ASSIGNED TASK.
Repeat the whole listing, keeping every word and every line intact.

INFORMATION PROVIDED.
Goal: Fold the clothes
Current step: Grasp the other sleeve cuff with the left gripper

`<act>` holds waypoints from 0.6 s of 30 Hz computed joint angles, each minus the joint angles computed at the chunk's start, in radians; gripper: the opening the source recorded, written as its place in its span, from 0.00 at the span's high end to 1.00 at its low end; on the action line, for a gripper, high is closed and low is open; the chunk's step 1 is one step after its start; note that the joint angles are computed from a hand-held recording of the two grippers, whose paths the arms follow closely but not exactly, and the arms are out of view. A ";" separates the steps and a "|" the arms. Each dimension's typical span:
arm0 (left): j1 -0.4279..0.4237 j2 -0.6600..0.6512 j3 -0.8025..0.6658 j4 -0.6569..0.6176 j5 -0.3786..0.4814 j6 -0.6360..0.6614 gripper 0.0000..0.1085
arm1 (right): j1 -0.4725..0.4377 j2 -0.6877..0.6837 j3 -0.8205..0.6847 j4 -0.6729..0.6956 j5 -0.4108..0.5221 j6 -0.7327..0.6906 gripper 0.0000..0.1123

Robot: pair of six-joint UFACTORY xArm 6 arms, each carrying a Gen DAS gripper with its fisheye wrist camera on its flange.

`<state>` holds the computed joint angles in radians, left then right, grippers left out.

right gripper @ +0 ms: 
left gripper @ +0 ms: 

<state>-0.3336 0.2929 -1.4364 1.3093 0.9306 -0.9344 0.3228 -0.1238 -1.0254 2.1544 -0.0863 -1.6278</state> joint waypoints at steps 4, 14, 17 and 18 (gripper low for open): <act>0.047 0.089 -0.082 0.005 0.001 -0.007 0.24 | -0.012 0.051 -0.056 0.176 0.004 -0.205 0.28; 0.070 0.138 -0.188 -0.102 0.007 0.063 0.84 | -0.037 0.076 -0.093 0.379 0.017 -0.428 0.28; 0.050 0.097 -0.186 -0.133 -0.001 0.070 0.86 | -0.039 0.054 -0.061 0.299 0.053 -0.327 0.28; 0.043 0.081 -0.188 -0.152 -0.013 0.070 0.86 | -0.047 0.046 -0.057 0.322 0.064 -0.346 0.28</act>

SOLUTION TO THIS EXERCISE.
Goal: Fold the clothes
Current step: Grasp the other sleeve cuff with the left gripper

`<act>` holds waypoints from 0.6 s of 30 Hz computed joint angles, each minus the joint angles computed at the chunk's start, in radians; gripper: the opening the source recorded, written as its place in its span, from 0.00 at the span's high end to 1.00 at its low end; on the action line, for a gripper, high is closed and low is open; the chunk's step 1 is one step after its start; note that the joint angles are computed from a hand-held recording of the two grippers, whose paths the arms follow closely but not exactly, and the arms are out of view. A ";" separates the steps and a "|" the arms. Each dimension's typical span:
arm0 (left): j1 -0.4279..0.4237 j2 -0.6600..0.6512 j3 -0.8025..0.6658 j4 -0.6569..0.6176 j5 -0.3786..0.4814 j6 -0.6360..0.6614 gripper 0.0000..0.1085
arm1 (right): j1 -0.4725..0.4377 j2 -0.6877..0.6837 j3 -0.8205..0.6847 j4 -0.6729..0.6956 j5 -0.4108..0.5221 j6 -0.7327..0.6906 gripper 0.0000..0.1123

Robot: pair of six-joint UFACTORY xArm 6 arms, each carrying a Gen DAS gripper with its fisheye wrist camera on its flange.

`<state>` holds the computed joint angles in radians, left then right, grippers left out.

right gripper @ +0 ms: 
left gripper @ +0 ms: 

<state>-0.3336 0.2929 -1.4364 1.3093 0.9306 -0.9344 0.3228 -0.1238 -1.0254 2.1544 -0.0863 -1.6278</state> joint waypoints at steps 4, 14, 17 and 18 (gripper low for open): <act>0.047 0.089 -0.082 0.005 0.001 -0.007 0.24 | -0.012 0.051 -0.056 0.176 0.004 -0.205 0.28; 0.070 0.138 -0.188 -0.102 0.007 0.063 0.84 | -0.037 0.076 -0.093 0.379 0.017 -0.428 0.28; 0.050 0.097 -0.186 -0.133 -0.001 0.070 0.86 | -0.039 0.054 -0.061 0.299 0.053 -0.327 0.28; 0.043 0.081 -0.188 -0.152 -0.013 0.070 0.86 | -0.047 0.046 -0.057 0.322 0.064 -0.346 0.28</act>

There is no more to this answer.